Только что приведенная сентенция вырвалась у Стивенсона в связи с беспокойством по поводу Боба Стивенсона, который чуть не умер от дифтерии. К счастью, он понравился, и, конечно, почти сразу же вслед за ним заболел Луис, который «чувствовал себя плохо, очень плохо», «совершенно неспособным работать». Но посмотрите только, как быстро он восстанавливает физические и душевные силы. Вскоре он уже был в состоянии участвовать в ежегодной инспекционной поездке по маякам и даже смог похвастаться: «Когда нужно, я работаю, как простой матрос, под дождем и ветром, без всякого для себя вреда, и смело смотрю в будущее».
Так шли дни и недели с горестями и радостями, работой над очерками о Джоне Ноксе и Уитмене, замыслами других произведений, так и не осуществленных или осуществленных лишь частично, поездкой в Уэльс с родителями и возвращением в Эдинбург, а осенью — жизнью в Суонстоне. В том же 1874 году он побывал в Бакингемшире, в Кембридже и Оксфорде — видимо, еще один побег от богословских диспутов, потому что все попытки Луиса проявить добрую волю и не вступать в столкновения ни к чему не привели. Недаром он написал следующее грустное письмо:
«Я понимаю теперь, почему я так противно себя веду, почему я такой злой и несговорчивый, совсем не похожий на себя, когда я имею дело с родителями: все это потому, что они всегда видят во мне только плохое, выискивают во мне недостатки и никогда ничего не ставят мне в заслугу».

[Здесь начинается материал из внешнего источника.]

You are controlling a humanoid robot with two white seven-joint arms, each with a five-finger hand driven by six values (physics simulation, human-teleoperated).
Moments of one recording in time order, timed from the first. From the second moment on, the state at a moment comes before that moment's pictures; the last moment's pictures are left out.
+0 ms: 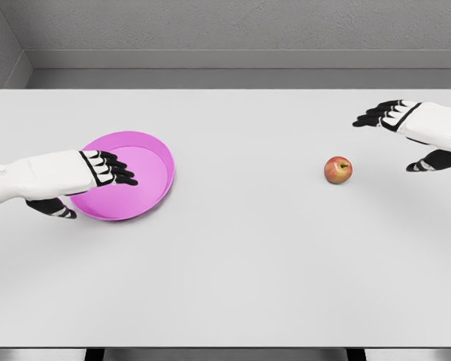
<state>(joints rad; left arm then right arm) -0.34 0.97 -0.36 -1.74 -0.29 -0.61 -0.61 -0.38 -0.94 0.21 -1.58 0.21 -0.61 0.61</state>
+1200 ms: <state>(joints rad) -0.34 0.97 -0.36 -1.74 -0.29 -0.61 -0.61 -0.46 -0.85 0.39 -1.40 0.09 -0.59 0.61</state>
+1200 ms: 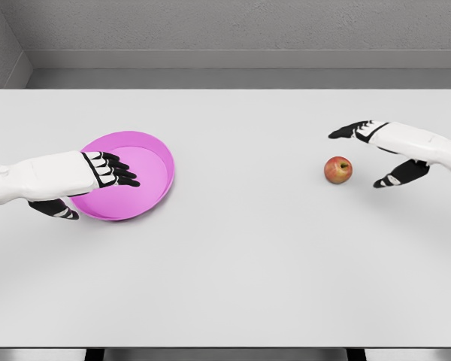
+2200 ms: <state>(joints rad) -0.34 0.97 -0.36 -1.75 -0.30 -0.61 -0.61 -0.60 -0.69 0.52 -1.12 0.19 -0.59 0.61</state>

А в более позднем письме, датированном ноябрем 1874 года, он позволяет нам кинуть беглый взгляд на то, как он проводит день.

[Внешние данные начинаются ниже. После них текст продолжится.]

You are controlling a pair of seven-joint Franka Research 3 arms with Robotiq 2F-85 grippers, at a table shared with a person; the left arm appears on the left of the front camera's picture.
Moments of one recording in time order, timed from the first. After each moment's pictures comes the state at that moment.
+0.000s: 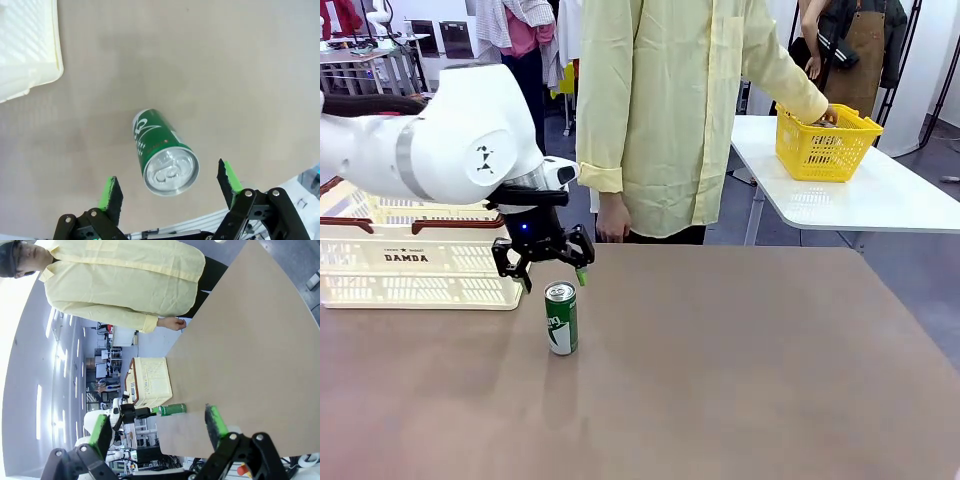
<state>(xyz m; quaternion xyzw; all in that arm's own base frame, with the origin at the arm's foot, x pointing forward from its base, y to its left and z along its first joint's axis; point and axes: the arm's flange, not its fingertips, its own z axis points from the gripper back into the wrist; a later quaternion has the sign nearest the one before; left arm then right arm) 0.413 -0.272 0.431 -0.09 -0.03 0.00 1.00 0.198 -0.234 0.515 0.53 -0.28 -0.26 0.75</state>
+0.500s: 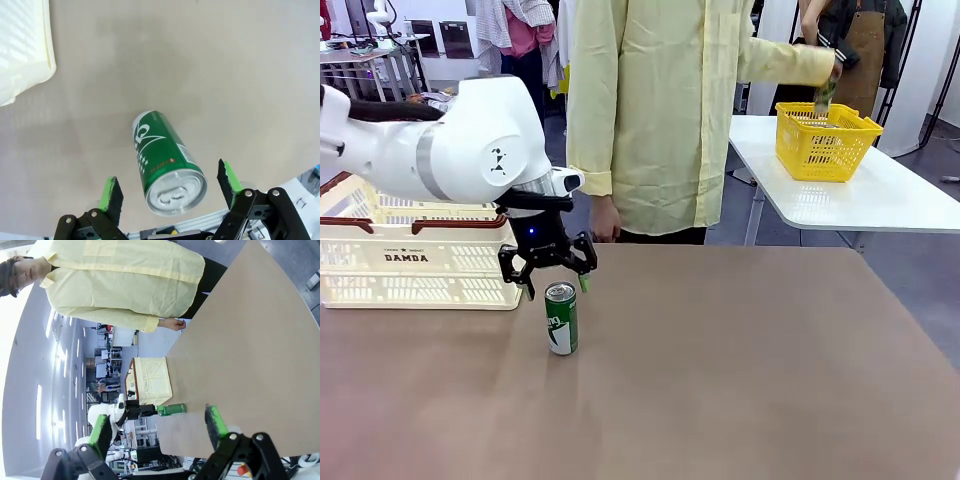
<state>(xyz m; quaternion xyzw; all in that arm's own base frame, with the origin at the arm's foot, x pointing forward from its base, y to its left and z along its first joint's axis) 0.431 -0.275 0.407 -0.09 0.01 0.00 1.00 0.198 -0.234 0.515 0.53 -0.28 -0.26 0.75</state>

«Завтрак в 8.30, затем трубка. Во время завтрака и после него читаю о Реформации, с десяти до без четверти час работаю; с часу до двух — второй завтрак π чтение — Шопенгауэр или кто-нибудь из позитивистов; с двух до трех — работа, с трех до шести — когда что; если я возвращаюсь до шести, читаю о Японии. В шесть обед, трубка с отцом и кофе до семи тридцати, с семи тридцати до половины десятого — работа, после чего ужин и трубка дома, у Симпсона или Бэкстера; между одиннадцатью и двенадцатью — в постель».